Pengelolaan kekayaan dan kekuasaan pun dipagari oleh amanah. Dan janganlah kamu memakan harta di antara kamu dengan jalan yang batil  (QS. Al-Baqarah: 188). Alam sendiri diposisikan sebagai titipan: Dia menciptakan kamu dari bumi dan menjadikan kamu pemakmurnya (QS. Hud: 61). Memakmurkan berarti merawat, bukan menguras. Mengelola berarti menjaga, bukan menguasai.

 

Nabi Muhammad SAW mengingatkan bahwa setiap manusia adalah pemimpin dan akan dimintai pertanggungjawaban atas yang dipimpinnya. Diri, keluarga, dan masyarakat terikat dalam satu rantai amanah yang tak terpisahkan. Tidak ada yang sepenuhnya bebas daari tanggung jawab, sekecil apa pun perannya.

 

Karena itu, merawat daya adalah pekerjaan panjang yang menuntut kesabaran dan kesetiaan. Ia tidak selalu tampak heroik. Ia hadir dalam percakapan sederhana di rumah, dalam keputusan kecil yang jujur, dalam keberanian menolak jalan pintas.
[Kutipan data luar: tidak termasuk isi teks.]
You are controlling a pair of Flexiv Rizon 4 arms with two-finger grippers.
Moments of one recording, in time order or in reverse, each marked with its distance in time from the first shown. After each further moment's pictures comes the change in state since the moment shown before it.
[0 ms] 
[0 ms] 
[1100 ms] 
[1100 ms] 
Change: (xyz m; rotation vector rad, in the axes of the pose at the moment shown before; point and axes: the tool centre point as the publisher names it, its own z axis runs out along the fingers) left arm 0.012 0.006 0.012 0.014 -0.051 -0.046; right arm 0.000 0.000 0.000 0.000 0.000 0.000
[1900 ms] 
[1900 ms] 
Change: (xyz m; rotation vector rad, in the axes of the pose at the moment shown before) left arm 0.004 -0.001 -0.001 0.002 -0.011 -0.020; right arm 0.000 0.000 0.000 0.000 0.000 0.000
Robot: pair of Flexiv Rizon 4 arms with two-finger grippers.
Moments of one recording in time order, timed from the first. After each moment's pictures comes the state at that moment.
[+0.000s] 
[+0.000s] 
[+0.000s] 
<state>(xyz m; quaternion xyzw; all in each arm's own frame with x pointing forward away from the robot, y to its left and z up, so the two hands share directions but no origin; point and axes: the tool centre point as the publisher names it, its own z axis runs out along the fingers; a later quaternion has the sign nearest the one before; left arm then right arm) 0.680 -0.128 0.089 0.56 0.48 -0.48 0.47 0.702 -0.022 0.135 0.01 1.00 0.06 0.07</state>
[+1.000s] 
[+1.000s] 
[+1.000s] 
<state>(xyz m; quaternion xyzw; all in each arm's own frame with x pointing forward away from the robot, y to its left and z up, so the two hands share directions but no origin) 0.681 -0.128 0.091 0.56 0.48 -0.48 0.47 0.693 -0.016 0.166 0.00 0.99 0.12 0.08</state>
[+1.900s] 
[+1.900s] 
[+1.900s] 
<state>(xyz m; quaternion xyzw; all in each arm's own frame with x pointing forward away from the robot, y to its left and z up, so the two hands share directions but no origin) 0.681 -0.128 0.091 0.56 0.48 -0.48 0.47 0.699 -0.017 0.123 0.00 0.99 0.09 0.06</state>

Dari sanalah daya tumbuh—perlahan, tetapi berakar.

 

Di titik itulah pemberdayaan menemukan maknanya yang paling jujur: bukan membuat manusia sekadar mampu bertahan, melainkan membuat mereka tetap berdiri dengan martabat. Tegak di hadapan diri, setia pada keluarga, dan bertanggung jawab pada masyarakat. Tanpa perawatan daya yang sungguh-sungguh, kita hanya akan terus mengulang paradoks lama: negeri yang kaya karunia, tetapi miskin keberkahan.